Georges Acarin père

Georges Acarin père est né à Leuze-en-Hainaut le 25 février 1871. Il a un frère aîné, Jules (1866-1955). Les deux frères montent à Bruxelles et y épousent deux sœurs Vanden Bussche, nées à Saint-Josse.

De l’union de Georges avec Julie, naissent trois enfants : Georges Junior, Germaine et Marguerite. Tous les trois choisiront la voie des arts.

Georges Junior devient architecte. Nous lui consacrerons prochainement une notice car il a aussi construit dans le quartier d’Opale.

Germaine (1898-1969), connue sous le nom Germaine Robert-Acarin, devient artiste-peintre. Elle peint principalement des paysages belges et méditerranéens, des sujets africanistes et des thèmes religieux. Elle réalise à titre expérimental des bois brûlés inspirés de techniques traditionnelles africaines mais dans l’esprit Art déco. Elle crée aussi des décors et des projets de costumes pour la danse. Son inspiration se situe près de Gauguin, l’art africain et le fauvisme. Elle est aussi sculpteure, pianiste et pédagogue.

Marguerite (1904-1999) devient célèbre comme danseuse sous le nom Akarova, nom que lui invente son premier mari, le peintre Marcel-Louis Baugniet (1896-1995). Akarova est également peintre, sculpteur, chanteuse, pianiste, scénographe, chorégraphe et créateur de costumes de danse. L’architecte Jean-Jules Eggerickx (1884-1963) lui construit en 1936 un petit théâtre, au 72, avenue de l’Hippodrome à Ixelles, où elle vit jusqu’à sa mort. Le bâtiment est classé comme monument depuis 1992.

Il est certain que les trois enfants ont grandi dans un environnement ouvert aux arts : la maman est musicienne et pianiste, le papa est autodidacte d’art, comme l’a défini plus tard Akarova.

Mais avant d’arriver à faire partie de la bourgeoisie éclairée, Georges Acarin a trimé. Après son arrivée à Bruxelles, il perfectionne son métier de menuisier auprès d’autres, puis s’installe à son compte, à la rue Saint-Josse.

Petit à petit, il devient menuisier-entrepreneur et s’installe, toujours à Saint-Josse, au 64, rue de la Ferme.

Il commence à construire des maisons, et bientôt il réussit à agir en fait comme promoteur immobilier : il construit à son compte et puis vend.

Le premier immeuble d’Acarin dans le quartier date de 1910 : il s’agit de la dernière maison de la place de Jamblinne de Meux.

En 1912, il entreprend la construction de deux maisons voisines : le numéro 95 au square Eugène Plasky et la maison d’angle avec la rue Léon Frédéric (numéro 3).

Cette dernière rue l’intéresse particulièrement : avant la Première Guerre mondiale, il y construit en 1912 les numéros 10, 20, 22 et 24, en 1913 les 12, 32 et 34 et en 1914 les 5 et 26.

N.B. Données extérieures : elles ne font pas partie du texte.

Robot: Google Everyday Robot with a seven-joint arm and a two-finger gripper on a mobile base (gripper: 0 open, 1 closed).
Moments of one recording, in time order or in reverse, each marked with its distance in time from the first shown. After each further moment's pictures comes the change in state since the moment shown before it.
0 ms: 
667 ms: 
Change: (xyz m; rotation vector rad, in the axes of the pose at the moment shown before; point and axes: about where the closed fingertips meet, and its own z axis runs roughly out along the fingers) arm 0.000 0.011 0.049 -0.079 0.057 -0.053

A l’époque, le titre d’architecte n’est pas protégé : un maçon, un géomètre, un dessinateur peuvent construire des maisons. Georges Acarin signe ses plans en tant que propriétaire-architecte. L’on ne sait pas si c’est bien lui qui est l’auteur des maisons ou s’il a des dessinateurs qui travaillent dans ses bureaux.

Ce qui est indéniable, c’est la richesse de variations que l’entrepreneur Georges Acarin arrive à mettre dans ses réalisations. Promenez-vous dans la rue Léon Frédéric et observez toutes ses constructions : aucune n’est identique. Il joue avec les formes et avec les couleurs, créant, sans que l’on s’en aperçoive consciemment, une heureuse harmonie.

Pendant la Première Guerre Mondiale, la construction ralentit, voire s’arrête. Acarin commence l’activité de négociant en bois et moulures. Il construit en 1921 un dépôt de bois rue Wauwermans 11 et rue de la Cible 20-22[1]. Juste avant la Guerre, il s’était installé à Schaerbeek, au 72, rue Clays.

Quoique l’on connaisse encore d’Acarin quelques réalisations après la Grande Guerre[2], il vit surtout de son négoce et laisse dorénavant la construction à son fils l’architecte.

La mort précoce de ce dernier assombrit ses dernières années et il s’éteint le 14 février 1935, quelques jours avant son 64ième anniversaire.

Pierre Dangles, 20 août 2012



[1] Le dépôt de bois figure encore à l’inventaire du patrimoine monumental de Saint-Josse-ten-Noode, paru en 1997 mais a été détruit depuis.
[2] Par exemple : transformation d’un rez-de-chaussée de brasserie en logement, rue Stévin, en 1921.